When Japan's Hayabusa spacecraft photographed the asteroid Itokawa in 2005, scientists were puzzled by what they saw: The total volume of boulders strewn about its surface were greater than the volume of the craters they were supposed to have come from. Now physicists have an answer... by studying the movement of nuts.
It's called the "Brazil nut effect," named after the anecdotal observation that whenever you vertically shake a jar full of nuts, the largest ones always end up on top. Esther Inglis-Arkell has previously written about this complex phenomenon, but the abridged version is that when there are only a few large particles — and all are of equal density — shaking creates spaces beneath the large particles that small ones can fall into. This has the effect of making the large particles rise.

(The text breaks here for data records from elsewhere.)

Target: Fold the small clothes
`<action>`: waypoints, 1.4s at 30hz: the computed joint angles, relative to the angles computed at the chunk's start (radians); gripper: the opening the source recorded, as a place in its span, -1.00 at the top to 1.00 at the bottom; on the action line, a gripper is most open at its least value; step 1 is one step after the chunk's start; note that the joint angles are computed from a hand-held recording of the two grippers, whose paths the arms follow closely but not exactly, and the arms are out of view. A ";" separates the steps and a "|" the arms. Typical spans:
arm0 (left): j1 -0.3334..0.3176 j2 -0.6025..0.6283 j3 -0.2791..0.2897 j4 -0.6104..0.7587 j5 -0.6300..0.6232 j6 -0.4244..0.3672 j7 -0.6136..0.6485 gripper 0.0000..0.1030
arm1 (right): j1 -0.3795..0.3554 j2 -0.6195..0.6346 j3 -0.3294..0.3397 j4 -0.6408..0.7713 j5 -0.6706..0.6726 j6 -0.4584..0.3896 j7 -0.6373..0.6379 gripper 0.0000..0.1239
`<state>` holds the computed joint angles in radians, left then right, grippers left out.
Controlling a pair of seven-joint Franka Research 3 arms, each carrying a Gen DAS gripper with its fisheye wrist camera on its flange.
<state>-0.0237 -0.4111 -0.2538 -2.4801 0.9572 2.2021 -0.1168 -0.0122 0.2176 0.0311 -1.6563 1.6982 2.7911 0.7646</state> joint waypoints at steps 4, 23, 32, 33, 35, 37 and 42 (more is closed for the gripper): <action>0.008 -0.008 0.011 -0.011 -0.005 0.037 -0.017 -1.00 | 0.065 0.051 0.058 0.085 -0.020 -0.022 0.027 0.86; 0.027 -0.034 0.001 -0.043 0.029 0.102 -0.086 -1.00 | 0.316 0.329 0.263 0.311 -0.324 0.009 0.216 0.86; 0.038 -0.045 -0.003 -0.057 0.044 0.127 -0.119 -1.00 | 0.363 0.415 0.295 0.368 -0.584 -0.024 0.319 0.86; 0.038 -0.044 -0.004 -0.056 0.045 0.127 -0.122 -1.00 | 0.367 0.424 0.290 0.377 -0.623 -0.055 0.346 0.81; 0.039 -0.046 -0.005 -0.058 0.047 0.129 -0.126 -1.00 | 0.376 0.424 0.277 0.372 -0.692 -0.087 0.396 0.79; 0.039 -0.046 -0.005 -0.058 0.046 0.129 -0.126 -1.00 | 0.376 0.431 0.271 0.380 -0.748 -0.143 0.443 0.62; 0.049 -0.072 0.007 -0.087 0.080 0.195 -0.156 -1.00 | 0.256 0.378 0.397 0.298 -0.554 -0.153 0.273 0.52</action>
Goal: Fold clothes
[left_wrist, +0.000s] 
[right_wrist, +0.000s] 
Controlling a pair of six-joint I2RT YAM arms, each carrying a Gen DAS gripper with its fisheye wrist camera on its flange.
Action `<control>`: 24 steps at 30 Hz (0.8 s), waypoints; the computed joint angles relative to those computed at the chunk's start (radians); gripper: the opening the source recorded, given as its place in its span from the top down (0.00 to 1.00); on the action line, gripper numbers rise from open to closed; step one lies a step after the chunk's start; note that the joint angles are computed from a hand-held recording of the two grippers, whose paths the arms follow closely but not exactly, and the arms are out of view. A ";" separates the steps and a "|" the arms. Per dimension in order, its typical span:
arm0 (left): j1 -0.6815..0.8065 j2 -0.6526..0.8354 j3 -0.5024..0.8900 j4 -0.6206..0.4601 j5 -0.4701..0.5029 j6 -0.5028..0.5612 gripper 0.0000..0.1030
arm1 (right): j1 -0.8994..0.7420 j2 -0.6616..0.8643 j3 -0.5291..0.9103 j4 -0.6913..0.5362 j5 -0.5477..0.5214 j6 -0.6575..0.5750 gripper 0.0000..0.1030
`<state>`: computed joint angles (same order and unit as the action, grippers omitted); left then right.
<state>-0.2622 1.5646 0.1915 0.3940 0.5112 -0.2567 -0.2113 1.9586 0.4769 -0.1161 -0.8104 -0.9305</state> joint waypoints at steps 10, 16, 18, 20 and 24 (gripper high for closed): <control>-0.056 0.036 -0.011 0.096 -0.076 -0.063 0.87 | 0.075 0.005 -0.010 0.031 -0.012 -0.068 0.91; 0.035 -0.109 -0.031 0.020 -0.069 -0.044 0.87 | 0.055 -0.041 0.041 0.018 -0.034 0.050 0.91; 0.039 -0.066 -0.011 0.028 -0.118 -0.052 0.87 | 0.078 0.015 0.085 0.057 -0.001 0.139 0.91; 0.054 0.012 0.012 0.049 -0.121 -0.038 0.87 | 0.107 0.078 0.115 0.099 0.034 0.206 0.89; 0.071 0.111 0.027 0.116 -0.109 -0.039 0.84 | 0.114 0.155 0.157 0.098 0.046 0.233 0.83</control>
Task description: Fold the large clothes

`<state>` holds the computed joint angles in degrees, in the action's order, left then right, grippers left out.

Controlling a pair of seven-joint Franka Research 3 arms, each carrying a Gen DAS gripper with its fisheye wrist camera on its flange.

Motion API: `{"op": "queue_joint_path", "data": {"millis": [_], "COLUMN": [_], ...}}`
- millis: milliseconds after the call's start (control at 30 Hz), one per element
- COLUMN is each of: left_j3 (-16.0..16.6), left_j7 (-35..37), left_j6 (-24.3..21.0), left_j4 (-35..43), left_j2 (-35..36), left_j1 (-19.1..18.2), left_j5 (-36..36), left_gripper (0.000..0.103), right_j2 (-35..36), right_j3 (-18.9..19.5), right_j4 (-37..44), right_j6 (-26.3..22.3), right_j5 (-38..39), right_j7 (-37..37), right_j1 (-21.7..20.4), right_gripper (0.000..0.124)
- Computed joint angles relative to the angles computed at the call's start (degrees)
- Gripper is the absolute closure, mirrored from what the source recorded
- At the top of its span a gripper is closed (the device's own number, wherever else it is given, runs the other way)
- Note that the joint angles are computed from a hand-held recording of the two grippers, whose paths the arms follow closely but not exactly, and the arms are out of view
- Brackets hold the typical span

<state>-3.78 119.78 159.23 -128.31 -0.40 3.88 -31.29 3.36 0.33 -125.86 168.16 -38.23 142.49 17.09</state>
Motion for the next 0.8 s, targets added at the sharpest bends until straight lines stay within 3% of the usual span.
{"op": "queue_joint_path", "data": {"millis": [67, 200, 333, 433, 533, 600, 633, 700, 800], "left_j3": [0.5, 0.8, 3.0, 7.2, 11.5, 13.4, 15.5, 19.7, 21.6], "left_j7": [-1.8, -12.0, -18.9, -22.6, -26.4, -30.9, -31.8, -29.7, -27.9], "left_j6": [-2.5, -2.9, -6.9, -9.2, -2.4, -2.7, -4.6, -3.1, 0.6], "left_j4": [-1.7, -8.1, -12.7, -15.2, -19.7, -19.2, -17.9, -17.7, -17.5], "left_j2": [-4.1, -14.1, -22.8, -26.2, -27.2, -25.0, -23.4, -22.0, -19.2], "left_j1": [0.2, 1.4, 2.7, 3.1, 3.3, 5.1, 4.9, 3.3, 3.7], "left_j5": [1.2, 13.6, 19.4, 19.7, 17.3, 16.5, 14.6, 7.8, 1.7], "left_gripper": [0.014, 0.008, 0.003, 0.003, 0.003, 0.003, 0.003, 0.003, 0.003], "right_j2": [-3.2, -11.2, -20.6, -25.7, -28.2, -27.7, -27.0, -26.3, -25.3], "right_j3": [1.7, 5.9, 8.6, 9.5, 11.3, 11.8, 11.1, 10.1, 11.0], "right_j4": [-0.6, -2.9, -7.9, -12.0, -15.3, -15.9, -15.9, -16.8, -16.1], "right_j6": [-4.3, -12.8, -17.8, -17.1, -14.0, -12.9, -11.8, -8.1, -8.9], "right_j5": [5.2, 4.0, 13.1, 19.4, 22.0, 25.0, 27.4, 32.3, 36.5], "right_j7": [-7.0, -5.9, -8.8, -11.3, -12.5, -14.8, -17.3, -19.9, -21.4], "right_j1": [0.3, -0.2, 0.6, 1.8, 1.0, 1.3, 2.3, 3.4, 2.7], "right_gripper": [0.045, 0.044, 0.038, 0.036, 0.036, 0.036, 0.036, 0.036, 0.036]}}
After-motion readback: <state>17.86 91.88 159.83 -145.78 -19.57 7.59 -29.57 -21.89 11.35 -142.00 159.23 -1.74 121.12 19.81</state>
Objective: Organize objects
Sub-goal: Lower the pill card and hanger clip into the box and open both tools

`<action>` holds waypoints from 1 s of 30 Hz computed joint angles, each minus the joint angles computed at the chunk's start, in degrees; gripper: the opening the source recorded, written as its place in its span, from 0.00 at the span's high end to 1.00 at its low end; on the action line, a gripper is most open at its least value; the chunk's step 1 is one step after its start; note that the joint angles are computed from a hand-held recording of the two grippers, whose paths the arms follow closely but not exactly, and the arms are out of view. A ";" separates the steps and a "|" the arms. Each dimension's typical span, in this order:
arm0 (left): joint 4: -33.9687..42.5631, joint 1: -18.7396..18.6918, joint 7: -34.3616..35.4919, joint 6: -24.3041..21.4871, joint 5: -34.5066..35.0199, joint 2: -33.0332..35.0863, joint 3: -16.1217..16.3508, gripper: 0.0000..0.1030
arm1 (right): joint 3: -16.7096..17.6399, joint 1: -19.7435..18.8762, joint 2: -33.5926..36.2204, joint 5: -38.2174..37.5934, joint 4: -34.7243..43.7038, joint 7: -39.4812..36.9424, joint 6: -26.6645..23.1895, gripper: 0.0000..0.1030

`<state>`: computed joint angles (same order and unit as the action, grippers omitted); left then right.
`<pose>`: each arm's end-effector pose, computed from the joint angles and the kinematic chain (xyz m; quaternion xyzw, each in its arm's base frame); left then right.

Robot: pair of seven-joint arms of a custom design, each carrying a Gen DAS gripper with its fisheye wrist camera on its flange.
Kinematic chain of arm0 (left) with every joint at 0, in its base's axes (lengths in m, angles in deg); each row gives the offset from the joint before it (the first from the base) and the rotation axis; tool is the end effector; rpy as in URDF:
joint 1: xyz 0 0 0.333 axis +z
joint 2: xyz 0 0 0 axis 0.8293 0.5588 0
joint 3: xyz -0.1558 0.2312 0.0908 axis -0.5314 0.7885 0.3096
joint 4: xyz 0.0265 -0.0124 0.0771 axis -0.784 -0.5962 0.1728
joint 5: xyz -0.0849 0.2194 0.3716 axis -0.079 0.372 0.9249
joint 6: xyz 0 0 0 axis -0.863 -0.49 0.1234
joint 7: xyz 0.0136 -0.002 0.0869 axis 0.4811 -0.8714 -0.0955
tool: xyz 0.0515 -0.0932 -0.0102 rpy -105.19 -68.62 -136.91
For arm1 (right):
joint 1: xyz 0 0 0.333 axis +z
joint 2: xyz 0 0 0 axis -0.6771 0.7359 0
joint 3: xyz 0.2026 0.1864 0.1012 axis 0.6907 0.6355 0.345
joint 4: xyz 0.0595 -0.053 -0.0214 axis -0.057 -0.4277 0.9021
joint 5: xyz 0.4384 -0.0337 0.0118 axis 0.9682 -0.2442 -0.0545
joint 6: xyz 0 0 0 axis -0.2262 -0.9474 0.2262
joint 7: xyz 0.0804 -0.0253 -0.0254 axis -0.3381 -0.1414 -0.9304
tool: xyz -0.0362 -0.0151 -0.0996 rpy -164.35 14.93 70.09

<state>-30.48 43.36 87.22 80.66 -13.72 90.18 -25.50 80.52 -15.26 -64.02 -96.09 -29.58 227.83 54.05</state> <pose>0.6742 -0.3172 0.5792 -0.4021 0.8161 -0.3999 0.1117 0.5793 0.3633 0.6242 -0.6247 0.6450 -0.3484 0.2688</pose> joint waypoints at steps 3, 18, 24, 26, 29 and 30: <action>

As the Physics arXiv Blog reports, a new study published by a research team led by Soko Matsumura at the University of Dundee speculates that collisions between asteroids create vibrations that cause large boulders to rise to the surface, like Brazil nuts.
But can that same dynamic occur under low-gravity conditions. To find out, the scientists conducted simulations by filling a contained with 1,800 small particles, plus one large one, three-times bigger, at the bottom:
They simulated the gravity of Earth, the Moon and several asteroids including Eros and Itokawa. And they show that if they reduce the strength of the vibrations to match the level of gravity, then the Brazil nut effect occurs in all cases, provided that the oscillation speeds are above some critical threshold that turns the granular material from solid-like to fluid-like.
The key question, of course, is whether the oscillations in these experiments are similar in strength and frequency to those that occur when rocks collide with asteroids, such as Eros and Itokawa. Matsumura and co. say that the simulations show this is exactly the case. "In both cases, we expect that the critical Brazil nut effect oscillation speeds are comparable to the seismic speeds that can create craters," they say.
And they calculate that large boulders should rise to the surface of Itokawa or Eros in a few hours or about a day. "This implies that unless the seismic shaking lasts for more than a couple of hours, one impact might not be enough for a large block to rise to the surface, and that multiple impacts would be necessary to change the surface signiﬁcantly," they add.
It's an especially appropriate solution to the mystery, since the Itokawa asteroid itself bears an uncanny resemblance to a giant peanut.